Exercise objective: Please copy every line with the string "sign" from the entries below.
-- Opening Marker --
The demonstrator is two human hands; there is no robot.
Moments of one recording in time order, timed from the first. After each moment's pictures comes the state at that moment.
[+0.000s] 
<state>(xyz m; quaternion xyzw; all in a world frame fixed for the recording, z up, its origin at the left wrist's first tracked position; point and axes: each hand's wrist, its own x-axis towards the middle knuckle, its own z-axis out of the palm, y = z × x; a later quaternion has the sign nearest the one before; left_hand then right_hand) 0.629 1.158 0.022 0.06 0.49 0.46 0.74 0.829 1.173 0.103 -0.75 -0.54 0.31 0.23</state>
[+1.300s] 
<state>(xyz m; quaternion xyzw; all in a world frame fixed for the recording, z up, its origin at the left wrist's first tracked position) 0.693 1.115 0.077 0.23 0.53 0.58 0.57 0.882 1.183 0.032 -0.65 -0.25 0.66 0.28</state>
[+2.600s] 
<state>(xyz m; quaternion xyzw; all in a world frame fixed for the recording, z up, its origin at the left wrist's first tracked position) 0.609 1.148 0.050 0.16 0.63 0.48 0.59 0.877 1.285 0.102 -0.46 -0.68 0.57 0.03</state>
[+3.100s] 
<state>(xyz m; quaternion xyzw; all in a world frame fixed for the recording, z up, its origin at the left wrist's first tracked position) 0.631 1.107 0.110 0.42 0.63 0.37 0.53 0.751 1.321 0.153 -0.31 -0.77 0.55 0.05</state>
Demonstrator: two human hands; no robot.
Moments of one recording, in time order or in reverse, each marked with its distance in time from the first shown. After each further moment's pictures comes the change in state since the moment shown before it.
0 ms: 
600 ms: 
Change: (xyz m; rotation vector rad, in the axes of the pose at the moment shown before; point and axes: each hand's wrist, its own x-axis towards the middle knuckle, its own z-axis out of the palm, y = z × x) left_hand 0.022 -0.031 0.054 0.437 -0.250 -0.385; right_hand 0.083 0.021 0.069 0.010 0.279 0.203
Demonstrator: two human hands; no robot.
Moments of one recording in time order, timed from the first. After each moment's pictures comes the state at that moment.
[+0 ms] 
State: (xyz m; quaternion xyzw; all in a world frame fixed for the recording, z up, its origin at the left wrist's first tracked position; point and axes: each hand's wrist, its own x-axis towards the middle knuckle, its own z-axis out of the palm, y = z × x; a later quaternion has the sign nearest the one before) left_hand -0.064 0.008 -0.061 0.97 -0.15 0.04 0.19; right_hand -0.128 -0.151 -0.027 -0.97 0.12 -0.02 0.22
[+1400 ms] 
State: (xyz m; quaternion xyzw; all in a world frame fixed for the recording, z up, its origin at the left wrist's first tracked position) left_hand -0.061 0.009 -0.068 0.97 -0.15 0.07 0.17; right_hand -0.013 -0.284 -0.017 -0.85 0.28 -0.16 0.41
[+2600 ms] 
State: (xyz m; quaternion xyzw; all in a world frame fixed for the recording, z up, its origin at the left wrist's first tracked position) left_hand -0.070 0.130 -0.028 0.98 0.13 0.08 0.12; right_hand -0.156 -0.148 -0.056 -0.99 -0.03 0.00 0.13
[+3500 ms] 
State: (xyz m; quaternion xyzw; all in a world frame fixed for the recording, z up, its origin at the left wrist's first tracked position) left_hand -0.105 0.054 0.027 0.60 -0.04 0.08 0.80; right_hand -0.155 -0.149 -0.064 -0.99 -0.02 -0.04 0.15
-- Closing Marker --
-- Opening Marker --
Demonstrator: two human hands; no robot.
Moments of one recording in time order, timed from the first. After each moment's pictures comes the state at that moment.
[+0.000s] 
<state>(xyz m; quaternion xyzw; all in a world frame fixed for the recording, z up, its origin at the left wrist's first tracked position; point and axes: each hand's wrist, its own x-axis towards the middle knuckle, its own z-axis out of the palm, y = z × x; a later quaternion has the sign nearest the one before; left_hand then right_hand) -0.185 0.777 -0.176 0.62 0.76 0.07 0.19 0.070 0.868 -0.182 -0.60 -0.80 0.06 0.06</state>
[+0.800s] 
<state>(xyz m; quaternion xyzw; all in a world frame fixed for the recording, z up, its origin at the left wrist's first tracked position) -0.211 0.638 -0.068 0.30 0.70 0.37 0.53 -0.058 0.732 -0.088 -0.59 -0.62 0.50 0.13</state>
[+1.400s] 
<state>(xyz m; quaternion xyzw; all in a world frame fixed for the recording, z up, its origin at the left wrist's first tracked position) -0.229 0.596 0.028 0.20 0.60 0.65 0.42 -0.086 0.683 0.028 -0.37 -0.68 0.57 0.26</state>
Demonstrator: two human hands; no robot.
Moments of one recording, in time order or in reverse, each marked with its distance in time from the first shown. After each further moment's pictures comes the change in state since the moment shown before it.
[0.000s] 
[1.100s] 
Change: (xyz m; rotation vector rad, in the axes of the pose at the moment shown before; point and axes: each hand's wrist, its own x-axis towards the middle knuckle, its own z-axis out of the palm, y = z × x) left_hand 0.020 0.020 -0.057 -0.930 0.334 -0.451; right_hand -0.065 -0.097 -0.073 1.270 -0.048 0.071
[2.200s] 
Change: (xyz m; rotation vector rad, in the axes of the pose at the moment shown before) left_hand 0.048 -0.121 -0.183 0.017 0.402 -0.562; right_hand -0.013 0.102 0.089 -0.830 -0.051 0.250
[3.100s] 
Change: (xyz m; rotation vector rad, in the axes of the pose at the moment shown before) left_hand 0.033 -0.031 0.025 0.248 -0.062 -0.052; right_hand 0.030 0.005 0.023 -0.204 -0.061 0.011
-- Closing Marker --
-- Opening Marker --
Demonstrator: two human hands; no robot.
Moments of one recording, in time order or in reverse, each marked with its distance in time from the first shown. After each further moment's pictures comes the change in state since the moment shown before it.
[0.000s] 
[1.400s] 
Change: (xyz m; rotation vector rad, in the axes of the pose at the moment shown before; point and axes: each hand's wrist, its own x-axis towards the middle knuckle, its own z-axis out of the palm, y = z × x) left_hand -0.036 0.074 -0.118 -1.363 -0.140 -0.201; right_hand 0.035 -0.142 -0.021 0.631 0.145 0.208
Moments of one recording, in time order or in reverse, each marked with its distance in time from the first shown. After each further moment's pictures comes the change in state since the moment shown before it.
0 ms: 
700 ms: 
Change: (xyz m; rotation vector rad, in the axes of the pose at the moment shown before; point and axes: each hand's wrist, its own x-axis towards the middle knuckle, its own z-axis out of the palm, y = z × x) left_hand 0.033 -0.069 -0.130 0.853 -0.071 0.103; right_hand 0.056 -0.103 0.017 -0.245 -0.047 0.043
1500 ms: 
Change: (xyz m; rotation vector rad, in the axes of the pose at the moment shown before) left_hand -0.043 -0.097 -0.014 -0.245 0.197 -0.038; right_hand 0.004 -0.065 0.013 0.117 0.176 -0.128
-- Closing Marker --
Solution to the exercise:
<state>(xyz m; quaternion xyzw; all in a world frame fixed for the recording, z up, its origin at the left wrist's first tracked position; point and axes: each hand's wrist, its own x-axis towards the middle knuckle, its own z-axis out of the palm, y = z × x; a later quaternion has the sign nearest the one before; left_hand then right_hand) 0.629 1.158 0.022 0.06 0.49 0.46 0.74 0.829 1.173 0.103 -0.75 -0.54 0.31 0.23</state>
State: (xyz m; quaternion xyzw; all in a world frame fixed for the recording, z up, its origin at the left wrist's first tracked position; point and axes: each hand's wrist, its own x-axis towards the middle knuckle, its own z-axis out of the palm, y = z × x; a later quaternion has the sign nearest the one before) left_hand -0.064 0.008 -0.061 0.97 -0.15 0.04 0.19; right_hand -0.128 -0.151 -0.027 -0.97 0.12 -0.02 0.22
<state>(xyz m; quaternion xyzw; all in a world frame fixed for the recording, z up, its origin at the left wrist's first tracked position; point and axes: each hand's wrist, its own x-axis towards the middle knuckle, its own z-axis out of the palm, y = z × x; a later quaternion has the sign nearest the one before; left_hand then right_hand) -0.185 0.777 -0.176 0.62 0.76 0.07 0.19 0.070 0.868 -0.182 -0.60 -0.80 0.06 0.06</state>

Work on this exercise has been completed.